» **PROBLEM REQUIREMENTS**
In your copy, leave out the pictures and reproduce the listing below exactly.

——

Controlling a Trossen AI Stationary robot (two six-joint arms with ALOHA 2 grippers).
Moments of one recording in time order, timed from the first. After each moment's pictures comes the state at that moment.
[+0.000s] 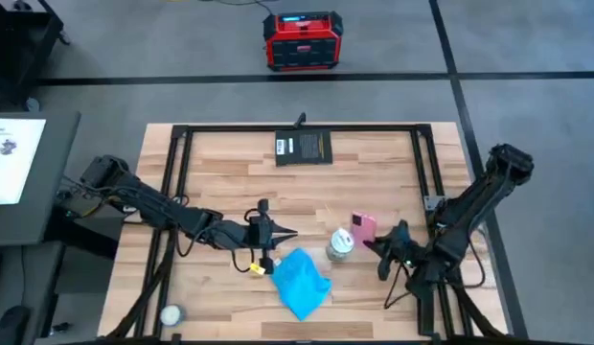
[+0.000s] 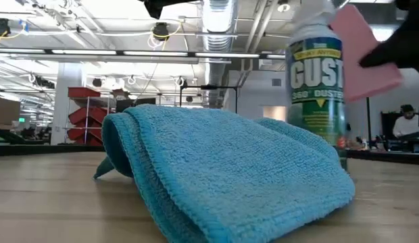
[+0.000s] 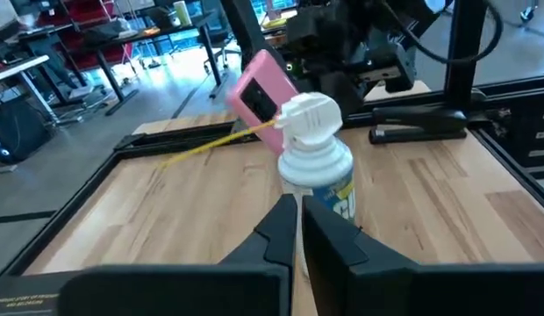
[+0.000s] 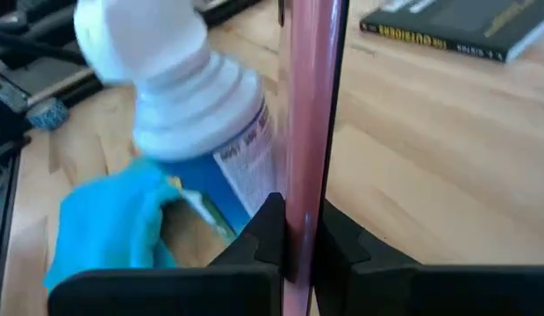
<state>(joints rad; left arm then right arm) -0.42 1.42 0.86 0.31 -0.55 0.05 0.86 1.29 0.64 -0.34 1.08 1.26</state>
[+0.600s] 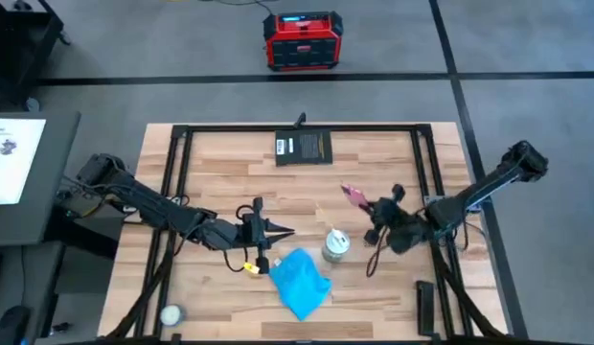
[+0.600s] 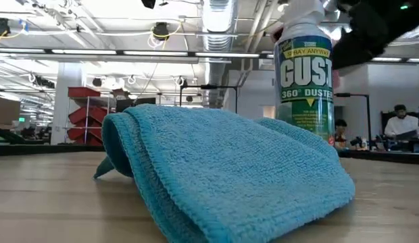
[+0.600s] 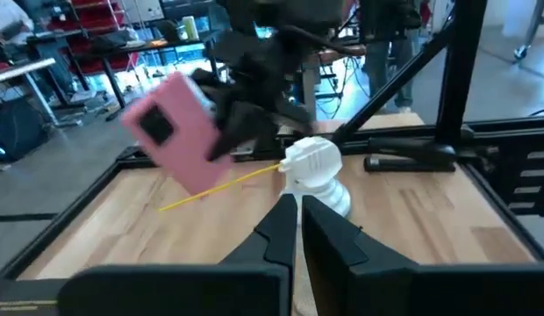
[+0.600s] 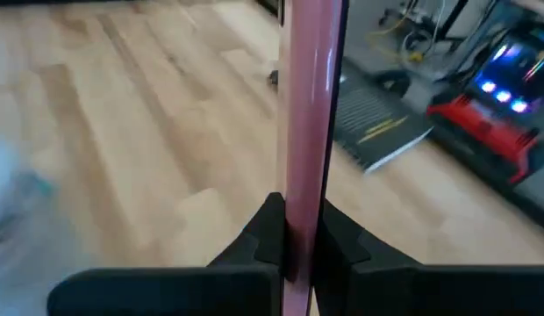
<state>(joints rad) -0.44 1.37 0.88 0.30 -0.58 0.00 0.39 1.02 0.63 -0.41 0.90 0.47</state>
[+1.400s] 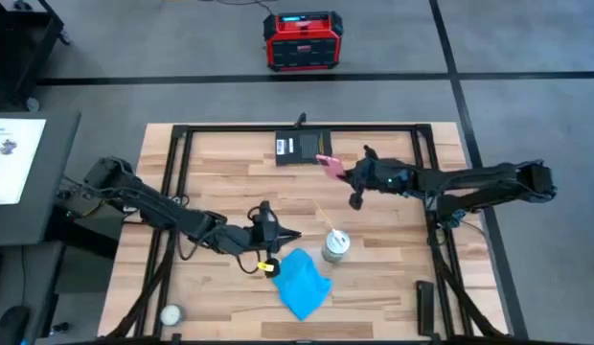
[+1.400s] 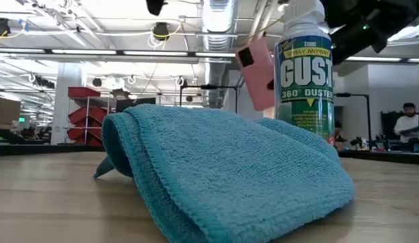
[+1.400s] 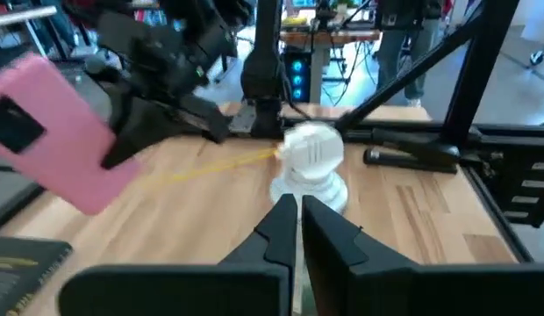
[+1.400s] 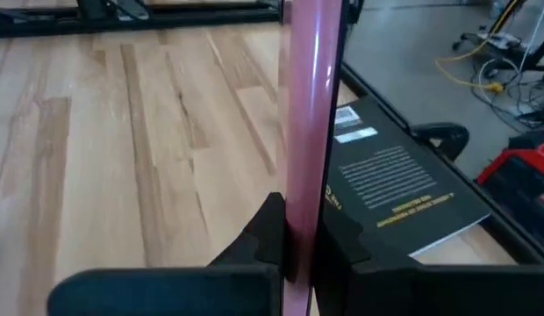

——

» **ANSWER AREA**
Controlling a Trossen AI Stationary robot (two six-joint arms with ALOHA 2 grippers).
Moments of one recording in time order, timed from the first. After each moment's pictures comes the state at that moment.
[+0.000s] 
[+0.000s] 
[+0.000s] 
[+0.000s] 
<state>(joints rad; left arm then right arm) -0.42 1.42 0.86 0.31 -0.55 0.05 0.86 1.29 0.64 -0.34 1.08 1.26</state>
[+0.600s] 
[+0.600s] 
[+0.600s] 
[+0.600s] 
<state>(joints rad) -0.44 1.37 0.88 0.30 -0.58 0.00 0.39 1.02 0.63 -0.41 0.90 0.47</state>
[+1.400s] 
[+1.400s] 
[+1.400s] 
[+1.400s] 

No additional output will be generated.